**Exercise description:**
Copy verbatim the block of lines in the entries below whose first line contains "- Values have" and whose last line contains "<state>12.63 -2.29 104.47". Leave out all other lines.
◇ ◇ ◇ ◇ ◇
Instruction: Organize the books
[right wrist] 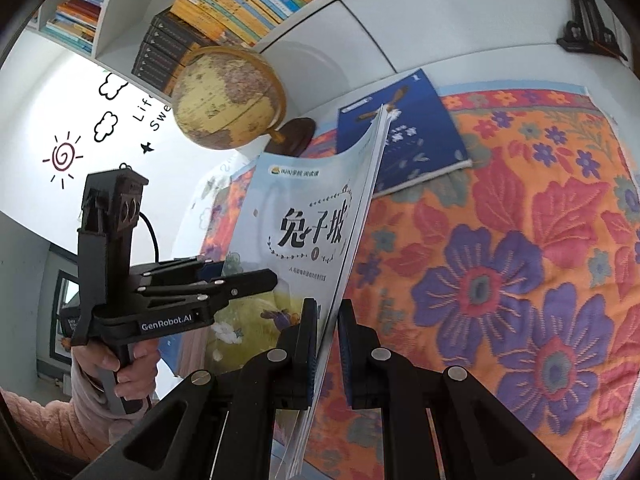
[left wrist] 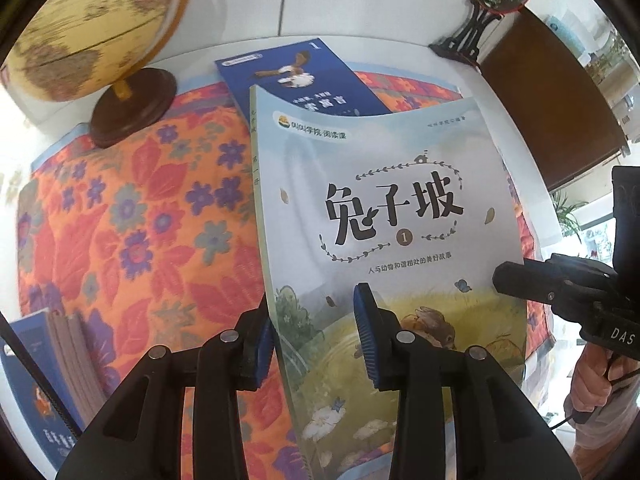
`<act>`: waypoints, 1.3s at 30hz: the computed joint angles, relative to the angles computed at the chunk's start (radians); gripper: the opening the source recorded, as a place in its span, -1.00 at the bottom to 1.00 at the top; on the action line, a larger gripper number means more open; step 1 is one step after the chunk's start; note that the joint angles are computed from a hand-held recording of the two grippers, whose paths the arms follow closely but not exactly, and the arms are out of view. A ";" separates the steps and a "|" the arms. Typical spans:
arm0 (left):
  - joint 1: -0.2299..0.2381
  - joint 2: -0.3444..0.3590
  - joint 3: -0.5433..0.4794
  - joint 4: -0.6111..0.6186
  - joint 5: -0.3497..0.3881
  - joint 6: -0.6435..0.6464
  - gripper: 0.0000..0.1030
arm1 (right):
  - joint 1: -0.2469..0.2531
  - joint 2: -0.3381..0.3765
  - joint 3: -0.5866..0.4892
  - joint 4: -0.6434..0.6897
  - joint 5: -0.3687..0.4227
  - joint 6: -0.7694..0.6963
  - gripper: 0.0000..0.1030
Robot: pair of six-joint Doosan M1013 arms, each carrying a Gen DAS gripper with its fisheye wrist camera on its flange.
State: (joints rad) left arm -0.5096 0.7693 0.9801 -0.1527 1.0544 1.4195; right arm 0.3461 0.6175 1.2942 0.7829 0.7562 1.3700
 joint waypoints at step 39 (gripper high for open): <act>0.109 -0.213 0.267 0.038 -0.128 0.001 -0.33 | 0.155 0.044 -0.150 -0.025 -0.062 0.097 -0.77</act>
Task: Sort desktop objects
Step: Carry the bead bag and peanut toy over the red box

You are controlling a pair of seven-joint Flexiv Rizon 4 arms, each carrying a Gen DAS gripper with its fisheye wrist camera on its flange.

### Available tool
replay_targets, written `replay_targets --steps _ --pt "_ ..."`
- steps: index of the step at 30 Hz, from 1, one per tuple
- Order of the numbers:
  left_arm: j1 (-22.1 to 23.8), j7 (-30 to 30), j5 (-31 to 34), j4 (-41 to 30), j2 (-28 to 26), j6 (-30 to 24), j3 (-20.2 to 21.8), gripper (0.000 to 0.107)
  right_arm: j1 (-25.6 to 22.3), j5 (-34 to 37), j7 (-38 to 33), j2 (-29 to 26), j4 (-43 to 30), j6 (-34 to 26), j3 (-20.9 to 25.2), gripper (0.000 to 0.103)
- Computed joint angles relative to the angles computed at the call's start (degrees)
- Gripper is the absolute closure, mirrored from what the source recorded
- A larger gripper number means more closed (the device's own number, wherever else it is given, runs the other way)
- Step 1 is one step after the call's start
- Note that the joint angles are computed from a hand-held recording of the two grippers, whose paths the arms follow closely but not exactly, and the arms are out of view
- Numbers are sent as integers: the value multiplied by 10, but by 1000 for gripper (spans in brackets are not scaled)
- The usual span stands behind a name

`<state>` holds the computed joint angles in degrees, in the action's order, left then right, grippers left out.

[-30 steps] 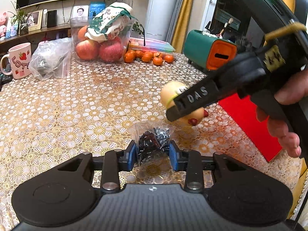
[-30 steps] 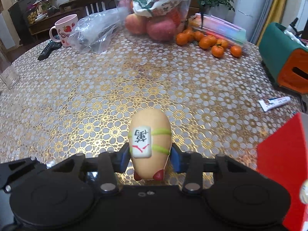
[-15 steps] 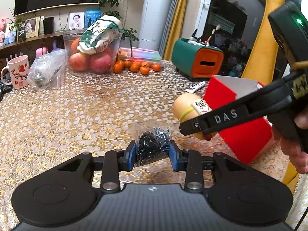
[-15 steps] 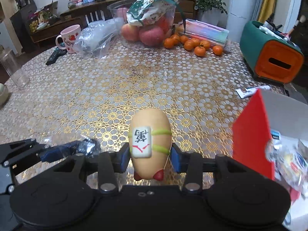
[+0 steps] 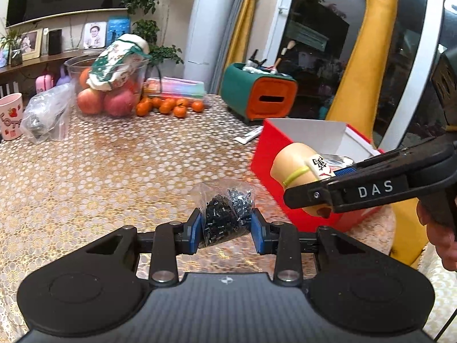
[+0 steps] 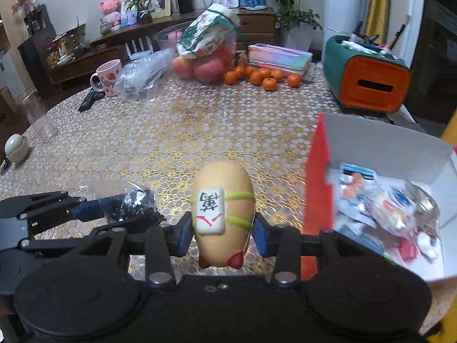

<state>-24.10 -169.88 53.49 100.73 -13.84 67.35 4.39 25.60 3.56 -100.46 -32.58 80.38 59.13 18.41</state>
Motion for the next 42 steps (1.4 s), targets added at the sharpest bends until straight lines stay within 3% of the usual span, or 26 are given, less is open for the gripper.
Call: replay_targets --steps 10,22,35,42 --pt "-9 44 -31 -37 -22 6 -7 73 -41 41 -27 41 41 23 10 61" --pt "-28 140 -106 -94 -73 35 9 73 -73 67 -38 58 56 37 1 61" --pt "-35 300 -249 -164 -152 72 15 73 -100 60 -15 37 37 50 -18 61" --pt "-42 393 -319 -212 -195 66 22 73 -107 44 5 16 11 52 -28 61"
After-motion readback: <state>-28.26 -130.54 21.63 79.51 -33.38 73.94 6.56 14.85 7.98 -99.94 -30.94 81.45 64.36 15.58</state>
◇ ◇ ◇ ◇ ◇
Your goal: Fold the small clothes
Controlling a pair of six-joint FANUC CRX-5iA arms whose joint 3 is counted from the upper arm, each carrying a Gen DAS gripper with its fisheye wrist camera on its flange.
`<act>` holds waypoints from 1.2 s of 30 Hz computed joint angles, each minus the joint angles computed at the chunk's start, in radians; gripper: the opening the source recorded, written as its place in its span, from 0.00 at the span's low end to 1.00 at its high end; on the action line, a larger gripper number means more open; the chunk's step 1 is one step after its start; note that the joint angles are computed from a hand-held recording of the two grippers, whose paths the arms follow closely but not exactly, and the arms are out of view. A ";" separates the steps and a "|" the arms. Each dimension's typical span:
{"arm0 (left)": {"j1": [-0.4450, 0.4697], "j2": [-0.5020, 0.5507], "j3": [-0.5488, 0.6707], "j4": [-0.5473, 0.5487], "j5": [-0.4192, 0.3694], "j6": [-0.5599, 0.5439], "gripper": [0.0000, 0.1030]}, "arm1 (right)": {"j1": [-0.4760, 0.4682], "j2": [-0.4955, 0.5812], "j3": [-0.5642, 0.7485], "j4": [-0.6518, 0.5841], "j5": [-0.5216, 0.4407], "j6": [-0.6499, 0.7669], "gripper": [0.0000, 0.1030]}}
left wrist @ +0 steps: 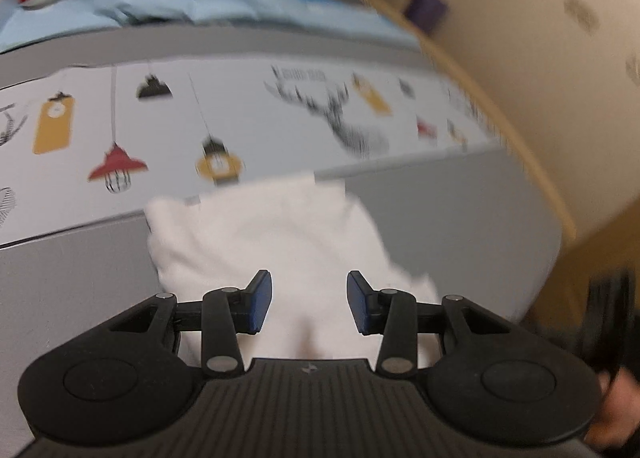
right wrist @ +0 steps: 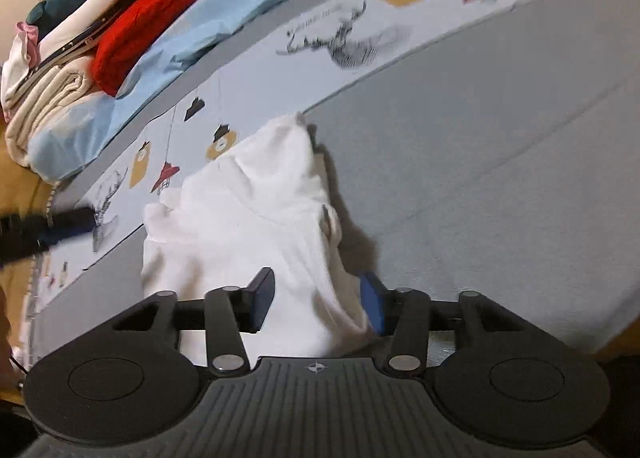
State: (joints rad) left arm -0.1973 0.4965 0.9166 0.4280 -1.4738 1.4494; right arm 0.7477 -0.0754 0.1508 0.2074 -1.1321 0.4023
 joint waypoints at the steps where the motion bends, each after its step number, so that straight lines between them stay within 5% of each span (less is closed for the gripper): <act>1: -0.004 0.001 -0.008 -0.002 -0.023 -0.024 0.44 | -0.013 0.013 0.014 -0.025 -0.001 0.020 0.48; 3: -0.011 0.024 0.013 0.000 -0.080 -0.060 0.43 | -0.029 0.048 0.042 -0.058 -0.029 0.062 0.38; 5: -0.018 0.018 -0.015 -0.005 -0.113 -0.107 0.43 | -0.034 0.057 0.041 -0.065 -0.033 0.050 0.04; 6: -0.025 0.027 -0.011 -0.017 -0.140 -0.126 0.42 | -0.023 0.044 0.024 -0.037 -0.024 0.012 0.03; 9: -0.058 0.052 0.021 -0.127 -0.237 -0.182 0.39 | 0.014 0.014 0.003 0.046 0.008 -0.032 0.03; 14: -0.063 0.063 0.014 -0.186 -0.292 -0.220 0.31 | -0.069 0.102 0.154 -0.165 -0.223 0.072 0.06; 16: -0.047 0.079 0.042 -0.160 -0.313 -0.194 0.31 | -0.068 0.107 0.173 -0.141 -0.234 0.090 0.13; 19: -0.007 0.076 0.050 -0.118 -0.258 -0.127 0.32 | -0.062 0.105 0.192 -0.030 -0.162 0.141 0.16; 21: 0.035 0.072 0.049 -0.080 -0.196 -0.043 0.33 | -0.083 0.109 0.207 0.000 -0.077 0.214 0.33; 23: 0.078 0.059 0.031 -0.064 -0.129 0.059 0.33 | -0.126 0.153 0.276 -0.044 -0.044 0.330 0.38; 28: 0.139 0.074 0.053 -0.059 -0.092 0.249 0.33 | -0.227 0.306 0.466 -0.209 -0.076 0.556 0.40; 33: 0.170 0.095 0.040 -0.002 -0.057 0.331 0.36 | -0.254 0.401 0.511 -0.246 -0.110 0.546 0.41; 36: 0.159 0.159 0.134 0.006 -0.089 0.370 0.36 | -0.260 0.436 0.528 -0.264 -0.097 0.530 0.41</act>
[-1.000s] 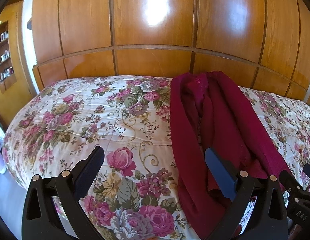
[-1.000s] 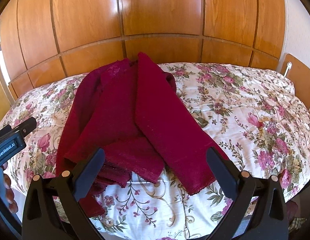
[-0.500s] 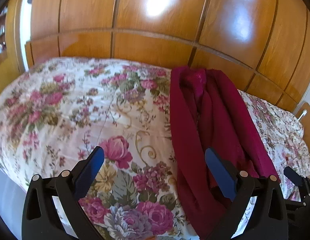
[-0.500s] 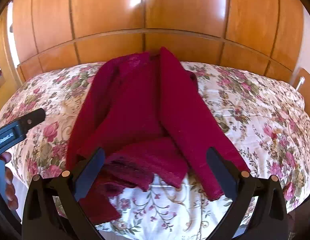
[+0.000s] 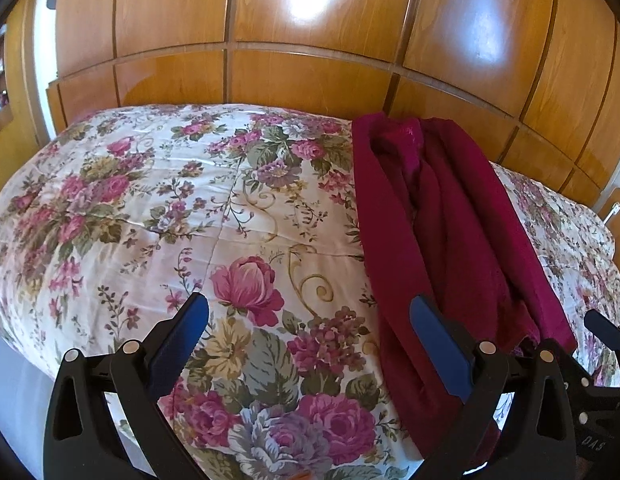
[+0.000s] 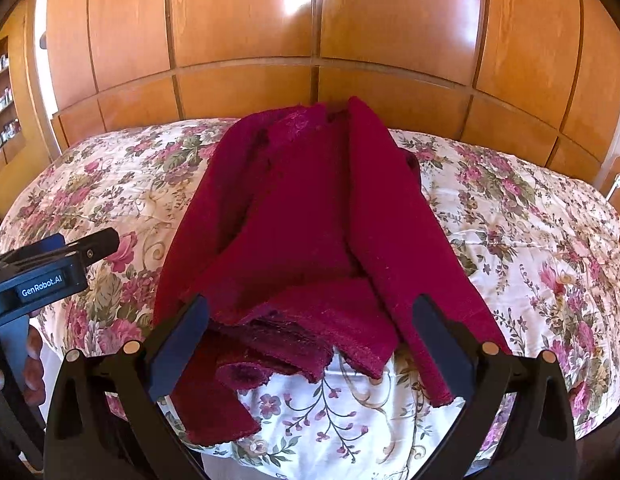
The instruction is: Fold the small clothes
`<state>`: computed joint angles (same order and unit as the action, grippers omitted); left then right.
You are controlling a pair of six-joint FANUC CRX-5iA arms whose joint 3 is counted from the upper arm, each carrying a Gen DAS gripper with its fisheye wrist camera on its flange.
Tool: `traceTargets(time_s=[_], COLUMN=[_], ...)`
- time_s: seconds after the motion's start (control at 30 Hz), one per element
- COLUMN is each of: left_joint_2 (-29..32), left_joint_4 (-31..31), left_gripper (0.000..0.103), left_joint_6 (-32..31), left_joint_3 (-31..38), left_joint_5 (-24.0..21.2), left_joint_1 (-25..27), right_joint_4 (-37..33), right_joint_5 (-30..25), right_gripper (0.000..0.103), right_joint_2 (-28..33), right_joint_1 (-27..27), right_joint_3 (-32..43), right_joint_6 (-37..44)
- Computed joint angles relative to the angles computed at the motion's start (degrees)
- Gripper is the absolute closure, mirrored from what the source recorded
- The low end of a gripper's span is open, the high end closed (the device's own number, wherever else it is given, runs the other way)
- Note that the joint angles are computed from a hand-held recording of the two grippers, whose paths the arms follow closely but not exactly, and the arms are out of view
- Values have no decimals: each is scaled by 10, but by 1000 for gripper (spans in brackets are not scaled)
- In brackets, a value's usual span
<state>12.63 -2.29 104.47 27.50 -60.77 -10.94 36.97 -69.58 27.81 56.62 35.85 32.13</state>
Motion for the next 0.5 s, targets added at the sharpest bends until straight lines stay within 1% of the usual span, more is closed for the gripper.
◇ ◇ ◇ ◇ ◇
**Response area:**
- Values have no decimals: each is scaled by 10, but by 1000 for gripper (spans in brackets are not scaled)
- In brackets, a value's usual span
<state>12.63 -2.29 104.47 27.50 -60.77 -10.94 36.97 -69.58 27.81 56.62 35.85 32.13</state>

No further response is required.